Top of Available data

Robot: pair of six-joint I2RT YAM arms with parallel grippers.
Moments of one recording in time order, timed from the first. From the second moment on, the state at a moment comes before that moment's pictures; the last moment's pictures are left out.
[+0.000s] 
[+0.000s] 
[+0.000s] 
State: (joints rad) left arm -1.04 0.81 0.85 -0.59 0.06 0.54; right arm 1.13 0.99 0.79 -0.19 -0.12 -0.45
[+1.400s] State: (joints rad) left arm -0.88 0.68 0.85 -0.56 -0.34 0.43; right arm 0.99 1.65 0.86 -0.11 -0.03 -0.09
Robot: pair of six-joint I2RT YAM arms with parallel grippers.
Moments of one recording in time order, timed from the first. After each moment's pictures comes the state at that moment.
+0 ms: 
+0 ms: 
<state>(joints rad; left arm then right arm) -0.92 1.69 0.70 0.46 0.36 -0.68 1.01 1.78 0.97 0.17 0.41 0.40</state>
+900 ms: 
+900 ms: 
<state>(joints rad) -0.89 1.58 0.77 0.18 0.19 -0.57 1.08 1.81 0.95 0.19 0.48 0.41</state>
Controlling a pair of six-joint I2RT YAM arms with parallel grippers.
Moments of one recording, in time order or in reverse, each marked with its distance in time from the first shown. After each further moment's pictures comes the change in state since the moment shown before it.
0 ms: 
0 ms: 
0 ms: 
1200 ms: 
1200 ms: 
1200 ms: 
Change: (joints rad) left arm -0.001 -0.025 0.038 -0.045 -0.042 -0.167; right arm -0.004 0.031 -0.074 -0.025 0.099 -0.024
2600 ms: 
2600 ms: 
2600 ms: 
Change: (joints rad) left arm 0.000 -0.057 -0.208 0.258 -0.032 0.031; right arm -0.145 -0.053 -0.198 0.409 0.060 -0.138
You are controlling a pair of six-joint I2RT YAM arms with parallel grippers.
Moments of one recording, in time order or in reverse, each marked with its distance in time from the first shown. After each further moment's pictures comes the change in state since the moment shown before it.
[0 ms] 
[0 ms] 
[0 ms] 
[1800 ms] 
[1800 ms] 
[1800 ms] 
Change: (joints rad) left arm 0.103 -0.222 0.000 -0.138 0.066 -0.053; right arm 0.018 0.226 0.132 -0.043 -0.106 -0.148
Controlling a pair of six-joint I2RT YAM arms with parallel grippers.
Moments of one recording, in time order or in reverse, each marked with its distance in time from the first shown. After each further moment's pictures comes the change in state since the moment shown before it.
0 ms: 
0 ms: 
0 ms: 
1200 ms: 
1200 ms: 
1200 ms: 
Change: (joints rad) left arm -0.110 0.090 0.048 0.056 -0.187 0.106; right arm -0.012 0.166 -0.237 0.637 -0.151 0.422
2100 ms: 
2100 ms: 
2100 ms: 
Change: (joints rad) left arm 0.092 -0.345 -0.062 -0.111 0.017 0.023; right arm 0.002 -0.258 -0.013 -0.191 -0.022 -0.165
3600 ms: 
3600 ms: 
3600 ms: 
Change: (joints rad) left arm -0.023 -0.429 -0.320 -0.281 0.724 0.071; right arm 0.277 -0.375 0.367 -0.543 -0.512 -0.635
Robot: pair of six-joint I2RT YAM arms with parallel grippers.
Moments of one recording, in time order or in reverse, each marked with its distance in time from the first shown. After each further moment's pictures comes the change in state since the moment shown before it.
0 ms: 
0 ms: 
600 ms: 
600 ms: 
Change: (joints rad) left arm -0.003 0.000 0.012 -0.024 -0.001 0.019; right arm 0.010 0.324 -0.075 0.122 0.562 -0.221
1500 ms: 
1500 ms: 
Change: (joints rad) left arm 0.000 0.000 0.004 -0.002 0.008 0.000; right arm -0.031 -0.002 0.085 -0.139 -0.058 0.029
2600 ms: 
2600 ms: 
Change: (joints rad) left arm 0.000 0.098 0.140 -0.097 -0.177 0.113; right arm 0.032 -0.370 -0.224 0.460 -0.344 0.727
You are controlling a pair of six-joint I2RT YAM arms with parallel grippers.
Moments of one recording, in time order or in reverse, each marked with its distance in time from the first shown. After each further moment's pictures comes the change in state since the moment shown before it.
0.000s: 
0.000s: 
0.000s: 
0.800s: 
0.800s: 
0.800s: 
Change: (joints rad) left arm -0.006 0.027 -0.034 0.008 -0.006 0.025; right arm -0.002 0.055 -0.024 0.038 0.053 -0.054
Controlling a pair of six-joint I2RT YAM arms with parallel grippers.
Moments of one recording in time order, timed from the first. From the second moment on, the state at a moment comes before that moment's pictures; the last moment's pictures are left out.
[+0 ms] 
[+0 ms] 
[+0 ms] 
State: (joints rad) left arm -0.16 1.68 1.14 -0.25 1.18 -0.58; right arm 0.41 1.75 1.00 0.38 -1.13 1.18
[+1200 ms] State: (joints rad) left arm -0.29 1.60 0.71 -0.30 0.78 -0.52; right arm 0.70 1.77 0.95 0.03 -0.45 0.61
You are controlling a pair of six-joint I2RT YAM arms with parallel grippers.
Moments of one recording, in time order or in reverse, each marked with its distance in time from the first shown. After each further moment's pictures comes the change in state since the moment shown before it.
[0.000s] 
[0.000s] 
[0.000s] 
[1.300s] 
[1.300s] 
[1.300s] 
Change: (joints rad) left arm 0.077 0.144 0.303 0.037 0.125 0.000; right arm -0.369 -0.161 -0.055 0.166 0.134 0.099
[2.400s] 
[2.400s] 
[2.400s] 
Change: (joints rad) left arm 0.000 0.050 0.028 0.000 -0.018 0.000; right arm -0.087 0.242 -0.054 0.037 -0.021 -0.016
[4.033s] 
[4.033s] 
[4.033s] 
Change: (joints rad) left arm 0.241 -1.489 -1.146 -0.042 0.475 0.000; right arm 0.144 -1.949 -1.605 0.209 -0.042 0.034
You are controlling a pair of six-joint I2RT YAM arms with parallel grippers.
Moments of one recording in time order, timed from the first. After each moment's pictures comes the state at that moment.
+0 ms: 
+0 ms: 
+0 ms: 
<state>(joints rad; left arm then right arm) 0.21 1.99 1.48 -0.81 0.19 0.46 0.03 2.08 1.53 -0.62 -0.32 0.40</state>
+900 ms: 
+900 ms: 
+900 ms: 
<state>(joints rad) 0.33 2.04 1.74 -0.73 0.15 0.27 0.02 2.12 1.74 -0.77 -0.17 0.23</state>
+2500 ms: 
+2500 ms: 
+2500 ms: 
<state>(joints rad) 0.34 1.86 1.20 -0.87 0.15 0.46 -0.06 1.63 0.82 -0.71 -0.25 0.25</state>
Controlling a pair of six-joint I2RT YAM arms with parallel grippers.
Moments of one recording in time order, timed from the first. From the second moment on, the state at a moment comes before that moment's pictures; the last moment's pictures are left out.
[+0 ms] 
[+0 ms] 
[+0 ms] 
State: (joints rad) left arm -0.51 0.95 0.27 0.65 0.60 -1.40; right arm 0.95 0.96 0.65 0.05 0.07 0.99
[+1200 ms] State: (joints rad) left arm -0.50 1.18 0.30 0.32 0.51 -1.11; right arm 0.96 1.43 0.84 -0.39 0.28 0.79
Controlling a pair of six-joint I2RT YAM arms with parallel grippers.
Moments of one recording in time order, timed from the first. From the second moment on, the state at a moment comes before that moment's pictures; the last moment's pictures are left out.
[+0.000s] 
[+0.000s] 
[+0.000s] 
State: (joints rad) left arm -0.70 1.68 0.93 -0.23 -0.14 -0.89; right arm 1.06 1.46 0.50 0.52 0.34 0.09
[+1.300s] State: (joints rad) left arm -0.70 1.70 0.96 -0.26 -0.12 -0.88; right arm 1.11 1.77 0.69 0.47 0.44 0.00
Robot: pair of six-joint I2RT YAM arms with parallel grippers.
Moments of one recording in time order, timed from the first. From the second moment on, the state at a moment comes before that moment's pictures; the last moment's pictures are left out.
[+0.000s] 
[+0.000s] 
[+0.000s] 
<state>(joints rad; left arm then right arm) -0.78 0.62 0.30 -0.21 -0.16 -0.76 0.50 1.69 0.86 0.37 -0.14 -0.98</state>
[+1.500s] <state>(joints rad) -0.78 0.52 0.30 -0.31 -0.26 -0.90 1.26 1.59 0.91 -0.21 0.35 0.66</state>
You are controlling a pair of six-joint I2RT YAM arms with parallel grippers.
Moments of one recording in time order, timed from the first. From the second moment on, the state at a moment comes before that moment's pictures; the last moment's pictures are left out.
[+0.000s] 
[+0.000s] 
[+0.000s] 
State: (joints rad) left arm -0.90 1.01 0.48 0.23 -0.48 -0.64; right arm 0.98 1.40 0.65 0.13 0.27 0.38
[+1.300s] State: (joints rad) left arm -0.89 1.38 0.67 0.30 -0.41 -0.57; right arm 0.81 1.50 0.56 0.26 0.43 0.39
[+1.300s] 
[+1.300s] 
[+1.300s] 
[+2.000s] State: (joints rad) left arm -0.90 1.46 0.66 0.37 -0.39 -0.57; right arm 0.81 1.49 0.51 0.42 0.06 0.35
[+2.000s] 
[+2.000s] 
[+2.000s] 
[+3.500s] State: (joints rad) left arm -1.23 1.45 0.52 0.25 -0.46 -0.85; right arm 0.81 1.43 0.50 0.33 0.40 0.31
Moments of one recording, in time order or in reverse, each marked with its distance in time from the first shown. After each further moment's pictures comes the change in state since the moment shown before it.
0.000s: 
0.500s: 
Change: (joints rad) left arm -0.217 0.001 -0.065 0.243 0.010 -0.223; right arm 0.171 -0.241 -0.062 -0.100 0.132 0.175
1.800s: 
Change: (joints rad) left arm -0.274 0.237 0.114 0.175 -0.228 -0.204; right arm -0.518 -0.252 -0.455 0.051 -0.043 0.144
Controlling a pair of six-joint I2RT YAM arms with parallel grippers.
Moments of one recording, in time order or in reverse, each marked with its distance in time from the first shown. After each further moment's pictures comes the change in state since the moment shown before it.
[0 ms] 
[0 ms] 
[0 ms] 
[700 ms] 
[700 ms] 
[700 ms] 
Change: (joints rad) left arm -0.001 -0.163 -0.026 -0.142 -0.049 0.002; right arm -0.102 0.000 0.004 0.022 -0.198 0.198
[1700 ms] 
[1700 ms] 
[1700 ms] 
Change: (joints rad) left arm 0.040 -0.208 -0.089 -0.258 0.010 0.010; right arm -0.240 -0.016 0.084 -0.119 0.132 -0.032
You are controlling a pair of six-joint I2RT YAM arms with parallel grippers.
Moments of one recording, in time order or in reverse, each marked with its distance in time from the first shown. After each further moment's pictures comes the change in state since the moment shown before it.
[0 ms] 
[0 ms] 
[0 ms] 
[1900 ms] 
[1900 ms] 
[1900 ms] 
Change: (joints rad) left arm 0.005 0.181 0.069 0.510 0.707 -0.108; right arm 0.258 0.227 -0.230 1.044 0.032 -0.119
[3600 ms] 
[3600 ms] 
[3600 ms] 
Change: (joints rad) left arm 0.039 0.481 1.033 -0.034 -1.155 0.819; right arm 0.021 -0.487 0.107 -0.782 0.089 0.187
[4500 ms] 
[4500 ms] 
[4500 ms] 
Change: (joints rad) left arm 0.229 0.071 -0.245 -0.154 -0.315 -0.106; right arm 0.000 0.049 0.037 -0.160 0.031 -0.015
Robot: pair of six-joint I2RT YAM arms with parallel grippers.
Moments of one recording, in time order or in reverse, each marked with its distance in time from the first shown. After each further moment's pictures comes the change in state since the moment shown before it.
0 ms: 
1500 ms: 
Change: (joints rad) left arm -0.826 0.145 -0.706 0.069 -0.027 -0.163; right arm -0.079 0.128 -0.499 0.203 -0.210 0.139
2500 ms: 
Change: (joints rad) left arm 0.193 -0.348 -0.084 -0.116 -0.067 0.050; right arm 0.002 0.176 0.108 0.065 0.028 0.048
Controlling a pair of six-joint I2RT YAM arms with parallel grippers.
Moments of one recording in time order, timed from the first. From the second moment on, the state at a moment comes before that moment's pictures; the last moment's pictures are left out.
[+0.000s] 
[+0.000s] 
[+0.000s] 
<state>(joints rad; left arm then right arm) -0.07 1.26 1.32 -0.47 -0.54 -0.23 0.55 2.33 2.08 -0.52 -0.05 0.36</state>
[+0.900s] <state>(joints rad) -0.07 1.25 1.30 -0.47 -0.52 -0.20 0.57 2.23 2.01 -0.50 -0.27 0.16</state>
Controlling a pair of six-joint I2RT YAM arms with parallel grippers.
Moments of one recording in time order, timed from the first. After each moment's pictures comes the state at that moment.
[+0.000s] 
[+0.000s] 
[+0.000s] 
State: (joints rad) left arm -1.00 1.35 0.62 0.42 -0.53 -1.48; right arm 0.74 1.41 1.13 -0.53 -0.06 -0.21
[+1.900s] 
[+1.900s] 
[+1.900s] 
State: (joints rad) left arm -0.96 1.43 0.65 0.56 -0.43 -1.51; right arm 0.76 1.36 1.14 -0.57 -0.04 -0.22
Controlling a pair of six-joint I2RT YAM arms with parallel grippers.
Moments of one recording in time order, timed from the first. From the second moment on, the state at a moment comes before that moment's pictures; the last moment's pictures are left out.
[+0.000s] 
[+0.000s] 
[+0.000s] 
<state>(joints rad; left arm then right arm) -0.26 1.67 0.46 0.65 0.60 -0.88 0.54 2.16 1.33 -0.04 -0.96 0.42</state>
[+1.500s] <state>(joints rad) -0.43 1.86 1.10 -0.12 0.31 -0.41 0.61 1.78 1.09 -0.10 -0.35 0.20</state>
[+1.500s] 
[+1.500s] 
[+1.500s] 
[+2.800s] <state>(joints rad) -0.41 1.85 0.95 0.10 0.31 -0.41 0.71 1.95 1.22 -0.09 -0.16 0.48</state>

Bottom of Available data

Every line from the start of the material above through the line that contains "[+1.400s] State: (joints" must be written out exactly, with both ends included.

Answer space.
Robot: pair of six-joint I2RT YAM arms with parallel grippers.
Moments of one recording in time order, timed from the first. From the second moment on, the state at a moment comes before that moment's pictures; the last moment's pictures are left out.
[+0.000s] 
[+0.000s] 
[+0.000s] 
State: (joints rad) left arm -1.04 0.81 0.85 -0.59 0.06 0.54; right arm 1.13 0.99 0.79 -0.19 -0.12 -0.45
[+1.400s] State: (joints rad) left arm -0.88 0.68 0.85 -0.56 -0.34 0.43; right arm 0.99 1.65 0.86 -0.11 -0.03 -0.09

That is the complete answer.